UK - For the first time since early October, shout prices have started to nudge ahead and although Tulip elected to stand-on, on Thursday night, followed by Gills — Cranswick were the first to break ranks and moved their price up by a penny with Vion and Woodhead following suit, writes Peter Crichton in his latest Traffic Lights commentary.

The slightly revised shout price league table now reads as follows:

157p Woodhead up 1p
153p Tulip
153p Gills
152p Karro up 1p
152p Cranswick up 1p

The spot market also reflected tighter supplies with bacon buyers lifting their bids by up to 4p/kg, but on Friday afternoon some were still looking for pigs to cover the back end of next week with spot bacon generally traded in the 154p–156p/kg region and lighter weights also commanding modest premiums of 4p–6p/kg above this. The DAPP also improved a shade and now stands at 156.07p.

There is no doubt that the recent Tesco pledge to source more British pork should help on the demand front coupled with the launch of their sustainable pig supply group with slaughtering due to start next week. Producers will be paid a base price in the region of 170p/kg with an escalator linked to the price of wheat and soya as well as bonus payments for free-farrowing and straw-based finishing systems worth another 5p/kg.

This will all help to put more money on the table and other abattoirs and processors may well have to adjust their bids to compete.

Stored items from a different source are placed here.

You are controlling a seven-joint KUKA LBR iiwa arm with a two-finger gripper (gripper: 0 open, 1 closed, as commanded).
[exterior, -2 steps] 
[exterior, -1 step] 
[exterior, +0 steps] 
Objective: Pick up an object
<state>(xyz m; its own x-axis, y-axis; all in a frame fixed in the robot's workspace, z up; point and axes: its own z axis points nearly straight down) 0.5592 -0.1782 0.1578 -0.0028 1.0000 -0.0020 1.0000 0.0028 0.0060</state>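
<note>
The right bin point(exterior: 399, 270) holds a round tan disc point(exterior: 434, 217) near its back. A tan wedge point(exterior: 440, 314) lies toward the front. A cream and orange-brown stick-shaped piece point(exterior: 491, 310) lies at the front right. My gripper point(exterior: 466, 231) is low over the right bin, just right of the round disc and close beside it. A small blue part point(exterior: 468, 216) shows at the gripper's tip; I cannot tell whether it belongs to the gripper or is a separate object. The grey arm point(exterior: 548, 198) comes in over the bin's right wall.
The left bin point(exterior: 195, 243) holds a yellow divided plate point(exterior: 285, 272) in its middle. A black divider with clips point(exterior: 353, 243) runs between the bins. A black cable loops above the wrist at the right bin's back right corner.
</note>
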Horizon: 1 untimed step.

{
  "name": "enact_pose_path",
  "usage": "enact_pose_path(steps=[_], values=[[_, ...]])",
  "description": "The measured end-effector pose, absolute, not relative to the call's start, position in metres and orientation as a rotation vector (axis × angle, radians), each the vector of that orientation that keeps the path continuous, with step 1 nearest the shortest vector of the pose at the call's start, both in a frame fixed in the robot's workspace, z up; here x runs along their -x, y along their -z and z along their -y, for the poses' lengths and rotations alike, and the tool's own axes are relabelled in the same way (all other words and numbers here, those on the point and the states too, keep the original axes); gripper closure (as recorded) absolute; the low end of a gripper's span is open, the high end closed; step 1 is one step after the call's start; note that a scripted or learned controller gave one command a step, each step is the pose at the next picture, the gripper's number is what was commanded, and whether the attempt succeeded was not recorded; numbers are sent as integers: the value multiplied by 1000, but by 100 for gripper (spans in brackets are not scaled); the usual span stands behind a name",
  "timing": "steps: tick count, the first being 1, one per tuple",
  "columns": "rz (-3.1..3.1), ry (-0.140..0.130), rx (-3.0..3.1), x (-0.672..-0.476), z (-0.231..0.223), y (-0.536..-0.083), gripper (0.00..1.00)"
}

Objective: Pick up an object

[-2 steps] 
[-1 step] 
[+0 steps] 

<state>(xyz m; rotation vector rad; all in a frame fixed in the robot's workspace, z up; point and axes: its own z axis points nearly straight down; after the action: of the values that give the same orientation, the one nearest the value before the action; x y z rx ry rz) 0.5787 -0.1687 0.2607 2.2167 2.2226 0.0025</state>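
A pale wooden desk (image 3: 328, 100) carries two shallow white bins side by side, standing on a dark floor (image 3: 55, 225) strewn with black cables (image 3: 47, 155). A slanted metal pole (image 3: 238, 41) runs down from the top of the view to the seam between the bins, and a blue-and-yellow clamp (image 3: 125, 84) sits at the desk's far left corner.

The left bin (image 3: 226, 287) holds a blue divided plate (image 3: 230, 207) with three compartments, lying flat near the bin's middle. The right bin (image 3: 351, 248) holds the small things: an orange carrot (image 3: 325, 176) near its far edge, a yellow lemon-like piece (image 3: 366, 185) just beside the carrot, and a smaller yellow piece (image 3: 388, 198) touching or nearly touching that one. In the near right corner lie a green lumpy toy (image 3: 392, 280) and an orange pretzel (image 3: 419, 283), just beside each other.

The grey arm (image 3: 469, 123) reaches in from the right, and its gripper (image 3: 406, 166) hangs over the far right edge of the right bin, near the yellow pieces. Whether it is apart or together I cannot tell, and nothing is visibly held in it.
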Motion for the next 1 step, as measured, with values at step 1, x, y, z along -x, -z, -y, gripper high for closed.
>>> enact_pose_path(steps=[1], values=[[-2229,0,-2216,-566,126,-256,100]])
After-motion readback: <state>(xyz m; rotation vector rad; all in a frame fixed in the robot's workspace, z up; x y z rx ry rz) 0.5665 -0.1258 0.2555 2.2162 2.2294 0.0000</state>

The euro has ended another eventful week trading on Friday worth 86.51p which is a tad dearer that its value seven days ago.

Although European mainland pig meat prices are reported to have levelled out, cull sow demand continues to improve with export abattoirs prepared in most cases to put an extra penny or so into the pot with the result that culls were generally trading in the 108p–110p/kg range according to spec.

Weaner prices continue to improve with the latest AHDB 30kg ex-farm average quoted at £46.56/head, but buyers are still cautious due to high feed costs. Although the cereal markets have had a relatively quiet week with March wheat futures quoted at £202.65/t and July at £207.35/t, significant movements in the value of the pound against dollar have put up soya prices. This is yet another reason why finished pig prices need to continue to recover to have chance of putting producers back in the black.